卫兵看她一身修士打扮,所言之事不像作假,又见她哭得伤心,皆为之动容,甚至还有年轻的卫兵热心安慰道:“晋国攻打玄雍城时,茯苓宗的玄清道长前去护下了一城百姓;只是修士不能干预人间争夺,没帮肃国夺回玄雍城而已。姑娘不用担心家人……”
阿七像是听到了什么天大的好消息一般,立即收回了眼泪,扮作激动的样子抓着年轻卫兵的手臂:“真的?!”
眼见阿七收起了悲伤的情绪,另一个年纪稍长的卫兵赶忙帮腔:“千真万确!姑娘你就先进镇子吧,后头都排起长队了。”
说完,检查的卫兵也将阿七的竹牒递回,并叮嘱她有空去官府将这竹牒换成新的。
阿七眼眶中盈着泪光向几个卫兵道别,一边擦着脸上的泪痕往镇里走,直到走进大道拐角的小巷旁,她才闪身一拐进入其中。
用灵力探索,确认四下无人后,阿七才挥手在面前化出镜面,检查自己的小脸有没有被哭花。
对着镜面将剩余的泪痕抹去,她才从储物空间掏出中午从那几个小贼身上搜到的银钱,仔细研究起来。
这里头都是一锭一锭的大号银元宝,不像是书里头说的“碎银”。
阿七将其余银元宝放回储物空间。
此时玄清正在空间中的草坪上休息,一堆银元宝忽然从天而降朝她飞来,其中一颗硬生生砸在她的尾巴上。
没了灵气护体的玄清被疼得翻起了白眼。
这储物空间的主人到底是何方神圣?
不说把空间中的物品整理得规则些,至少不该这样随手乱扔啊,实在没规矩!
空间外的小巷中,阿七将一锭银元宝托在手里,思索了一会儿后,高高举起另一只手,使劲一拍。

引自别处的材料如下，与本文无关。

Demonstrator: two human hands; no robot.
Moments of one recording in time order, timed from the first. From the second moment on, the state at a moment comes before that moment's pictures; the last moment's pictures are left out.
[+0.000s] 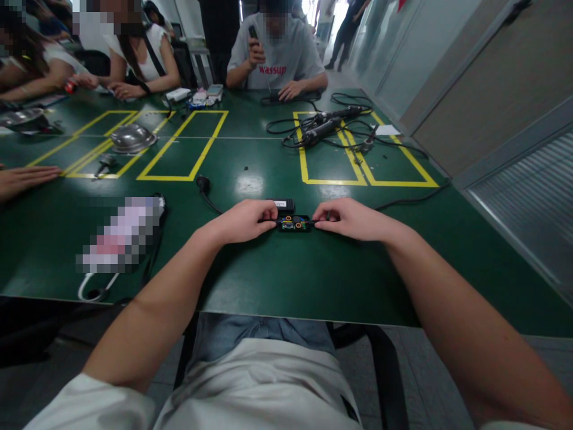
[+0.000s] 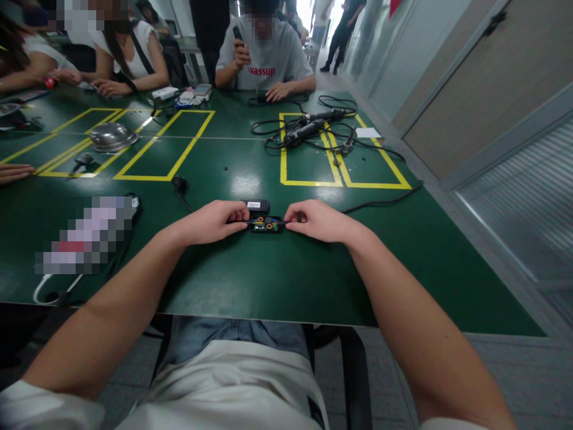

元宝化作一摊齑粉,风一吹,白色的粉尘烟雾飞舞到空中,阿七的手心只剩下些许银白色的粉末。
“啊……太用力了。”
阿七懊恼道。
接着阿七又伸手从空间中掏出一锭银元宝。
忙碌了好一会儿的玄清刚要把最后一颗元宝堆好,最底下的一颗银元宝却不翼而飞,堆叠好的银山瞬间垮塌。
对于这个情况,玄清没有过多不悦,她缓缓绕开杂乱的银山,躲到了有树木遮挡的地方休息。
现在只要不伤到她脆弱的身躯,任何挫折与打击都无法动摇她的意志。
而阿七那边,这一次控制好了力度,将银子拍碎,还用火焰将碎银打造成了不规则的形状。
看着自己忙碌半天的成果,阿七心中欢喜,随手将银子揣在袖中,然后前往镇上最大的客栈,准备在那里开间厢房歇一晚上。
*
入住客栈的过程异常顺利,阿七按照话本子里教授的流程,轻车熟路地住进了客栈的天字一号房。
阿七佯装淡定,跟着引路的小二来到客栈顶楼,进入房间。
小二提着水壶,径直走向房间中央的木桌边,为阿七沏热水,热水准备好后,小二将水壶摆在桌上,拿出纸和笔,殷勤地问道:“女侠赶路劳累,可要点些餐食?”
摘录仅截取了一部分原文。